#### Task description:
Filter the entries that follow, copying every line in which the word "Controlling" appears.

• • • • • • •

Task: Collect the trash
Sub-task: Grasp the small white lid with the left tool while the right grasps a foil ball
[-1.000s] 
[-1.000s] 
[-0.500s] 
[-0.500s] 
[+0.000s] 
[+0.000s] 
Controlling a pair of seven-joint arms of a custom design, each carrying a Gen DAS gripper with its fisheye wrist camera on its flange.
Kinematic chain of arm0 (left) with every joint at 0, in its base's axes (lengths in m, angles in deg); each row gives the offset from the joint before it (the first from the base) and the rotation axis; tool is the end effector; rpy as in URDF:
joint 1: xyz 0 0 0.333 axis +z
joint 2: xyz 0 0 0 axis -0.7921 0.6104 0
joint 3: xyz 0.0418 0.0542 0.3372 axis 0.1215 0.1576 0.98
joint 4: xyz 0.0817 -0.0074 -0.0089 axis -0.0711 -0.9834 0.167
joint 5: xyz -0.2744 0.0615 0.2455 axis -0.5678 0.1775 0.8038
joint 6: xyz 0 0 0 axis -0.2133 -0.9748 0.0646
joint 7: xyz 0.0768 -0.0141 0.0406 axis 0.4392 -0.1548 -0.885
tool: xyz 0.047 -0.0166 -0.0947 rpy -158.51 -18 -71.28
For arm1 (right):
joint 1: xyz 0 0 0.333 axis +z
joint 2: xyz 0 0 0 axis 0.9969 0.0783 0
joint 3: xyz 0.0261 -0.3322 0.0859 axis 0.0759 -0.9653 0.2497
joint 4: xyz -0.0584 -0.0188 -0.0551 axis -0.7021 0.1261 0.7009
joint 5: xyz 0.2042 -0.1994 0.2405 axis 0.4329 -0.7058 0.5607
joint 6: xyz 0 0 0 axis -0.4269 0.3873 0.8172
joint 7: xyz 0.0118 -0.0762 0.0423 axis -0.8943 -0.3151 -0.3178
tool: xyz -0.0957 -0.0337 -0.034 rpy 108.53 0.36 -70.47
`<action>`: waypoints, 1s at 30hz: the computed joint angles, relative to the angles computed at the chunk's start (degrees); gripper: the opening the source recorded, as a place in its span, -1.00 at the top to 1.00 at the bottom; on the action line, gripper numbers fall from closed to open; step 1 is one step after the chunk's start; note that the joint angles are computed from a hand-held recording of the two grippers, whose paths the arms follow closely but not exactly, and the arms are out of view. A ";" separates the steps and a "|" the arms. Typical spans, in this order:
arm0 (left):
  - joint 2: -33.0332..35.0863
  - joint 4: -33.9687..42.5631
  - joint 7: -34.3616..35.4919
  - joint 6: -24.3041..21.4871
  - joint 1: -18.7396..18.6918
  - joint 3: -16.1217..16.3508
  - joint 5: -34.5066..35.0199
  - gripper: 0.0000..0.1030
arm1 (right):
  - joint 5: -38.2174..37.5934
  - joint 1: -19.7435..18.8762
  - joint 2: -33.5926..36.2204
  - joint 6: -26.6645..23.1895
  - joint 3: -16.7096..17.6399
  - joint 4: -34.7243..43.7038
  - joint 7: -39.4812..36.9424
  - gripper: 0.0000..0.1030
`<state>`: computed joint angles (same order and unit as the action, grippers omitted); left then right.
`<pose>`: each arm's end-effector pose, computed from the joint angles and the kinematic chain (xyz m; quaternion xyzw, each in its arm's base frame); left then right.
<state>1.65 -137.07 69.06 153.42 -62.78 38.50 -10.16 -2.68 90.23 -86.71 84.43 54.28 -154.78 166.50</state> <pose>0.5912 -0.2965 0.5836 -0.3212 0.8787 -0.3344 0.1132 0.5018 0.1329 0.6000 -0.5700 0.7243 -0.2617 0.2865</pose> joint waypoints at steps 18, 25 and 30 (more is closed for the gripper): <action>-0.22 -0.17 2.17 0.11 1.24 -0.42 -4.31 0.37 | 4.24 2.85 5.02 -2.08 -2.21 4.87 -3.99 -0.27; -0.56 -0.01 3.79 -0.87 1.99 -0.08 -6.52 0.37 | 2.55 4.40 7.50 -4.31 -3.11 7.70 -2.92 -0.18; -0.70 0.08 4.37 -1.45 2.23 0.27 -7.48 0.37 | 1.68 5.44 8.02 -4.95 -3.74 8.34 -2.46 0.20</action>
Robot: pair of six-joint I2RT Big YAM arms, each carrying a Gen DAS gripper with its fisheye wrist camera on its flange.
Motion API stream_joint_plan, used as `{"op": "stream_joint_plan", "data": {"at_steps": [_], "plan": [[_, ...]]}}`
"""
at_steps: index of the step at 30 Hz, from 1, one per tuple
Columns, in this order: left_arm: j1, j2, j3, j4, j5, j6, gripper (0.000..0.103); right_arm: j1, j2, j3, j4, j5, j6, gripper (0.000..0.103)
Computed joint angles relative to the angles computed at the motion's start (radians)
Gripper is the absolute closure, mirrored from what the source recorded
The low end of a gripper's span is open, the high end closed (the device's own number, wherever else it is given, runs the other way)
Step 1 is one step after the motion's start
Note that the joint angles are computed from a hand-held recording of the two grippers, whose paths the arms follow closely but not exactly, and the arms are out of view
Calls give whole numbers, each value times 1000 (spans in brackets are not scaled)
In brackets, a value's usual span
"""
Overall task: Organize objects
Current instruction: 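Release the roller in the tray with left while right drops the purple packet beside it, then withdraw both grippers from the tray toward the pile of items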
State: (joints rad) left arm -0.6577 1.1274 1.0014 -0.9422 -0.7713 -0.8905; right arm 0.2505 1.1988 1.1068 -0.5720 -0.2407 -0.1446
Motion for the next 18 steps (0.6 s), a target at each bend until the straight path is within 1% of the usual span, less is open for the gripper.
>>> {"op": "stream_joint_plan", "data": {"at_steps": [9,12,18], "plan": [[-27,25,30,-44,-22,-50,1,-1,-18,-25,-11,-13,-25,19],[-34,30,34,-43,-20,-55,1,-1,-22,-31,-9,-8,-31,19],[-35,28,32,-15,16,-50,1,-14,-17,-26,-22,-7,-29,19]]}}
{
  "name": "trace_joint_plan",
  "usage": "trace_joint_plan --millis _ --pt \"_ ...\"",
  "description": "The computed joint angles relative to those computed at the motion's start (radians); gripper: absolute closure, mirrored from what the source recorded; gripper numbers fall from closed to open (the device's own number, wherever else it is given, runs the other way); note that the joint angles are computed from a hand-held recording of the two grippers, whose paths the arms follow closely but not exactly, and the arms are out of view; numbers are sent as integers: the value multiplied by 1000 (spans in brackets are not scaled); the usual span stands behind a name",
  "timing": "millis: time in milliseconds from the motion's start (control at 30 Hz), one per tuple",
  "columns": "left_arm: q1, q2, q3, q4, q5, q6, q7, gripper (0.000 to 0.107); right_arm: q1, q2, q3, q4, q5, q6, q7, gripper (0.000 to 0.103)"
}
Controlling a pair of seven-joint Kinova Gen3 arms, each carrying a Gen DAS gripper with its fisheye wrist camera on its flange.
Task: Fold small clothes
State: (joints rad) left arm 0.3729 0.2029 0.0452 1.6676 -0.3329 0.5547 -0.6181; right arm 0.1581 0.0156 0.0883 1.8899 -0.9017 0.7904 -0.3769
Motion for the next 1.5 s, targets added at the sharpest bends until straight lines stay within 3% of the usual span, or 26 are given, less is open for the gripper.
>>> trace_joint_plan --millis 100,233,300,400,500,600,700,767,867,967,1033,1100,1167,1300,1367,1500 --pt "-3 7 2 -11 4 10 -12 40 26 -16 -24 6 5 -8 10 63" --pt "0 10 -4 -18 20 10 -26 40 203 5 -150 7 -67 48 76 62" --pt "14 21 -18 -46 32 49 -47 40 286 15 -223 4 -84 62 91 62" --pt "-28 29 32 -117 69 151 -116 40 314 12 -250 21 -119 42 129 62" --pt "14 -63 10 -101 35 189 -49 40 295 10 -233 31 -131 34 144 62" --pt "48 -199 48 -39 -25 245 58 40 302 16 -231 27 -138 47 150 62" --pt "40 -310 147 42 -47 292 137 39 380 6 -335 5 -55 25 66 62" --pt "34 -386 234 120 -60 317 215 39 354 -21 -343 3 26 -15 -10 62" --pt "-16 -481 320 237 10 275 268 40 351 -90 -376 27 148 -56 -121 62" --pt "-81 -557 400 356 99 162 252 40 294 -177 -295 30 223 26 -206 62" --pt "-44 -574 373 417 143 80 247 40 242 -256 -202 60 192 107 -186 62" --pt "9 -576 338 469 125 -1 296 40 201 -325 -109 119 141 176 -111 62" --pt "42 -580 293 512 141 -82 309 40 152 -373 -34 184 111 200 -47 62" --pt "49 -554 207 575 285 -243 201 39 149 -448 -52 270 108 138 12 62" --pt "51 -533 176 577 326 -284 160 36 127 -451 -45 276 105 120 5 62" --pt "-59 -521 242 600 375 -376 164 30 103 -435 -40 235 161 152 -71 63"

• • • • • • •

#### Exercise answer:
Controlling a pair of seven-joint arms of a custom design, each carrying a Gen DAS gripper with its fisheye wrist camera on its flange.
Controlling a pair of seven-joint Kinova Gen3 arms, each carrying a Gen DAS gripper with its fisheye wrist camera on its flange.

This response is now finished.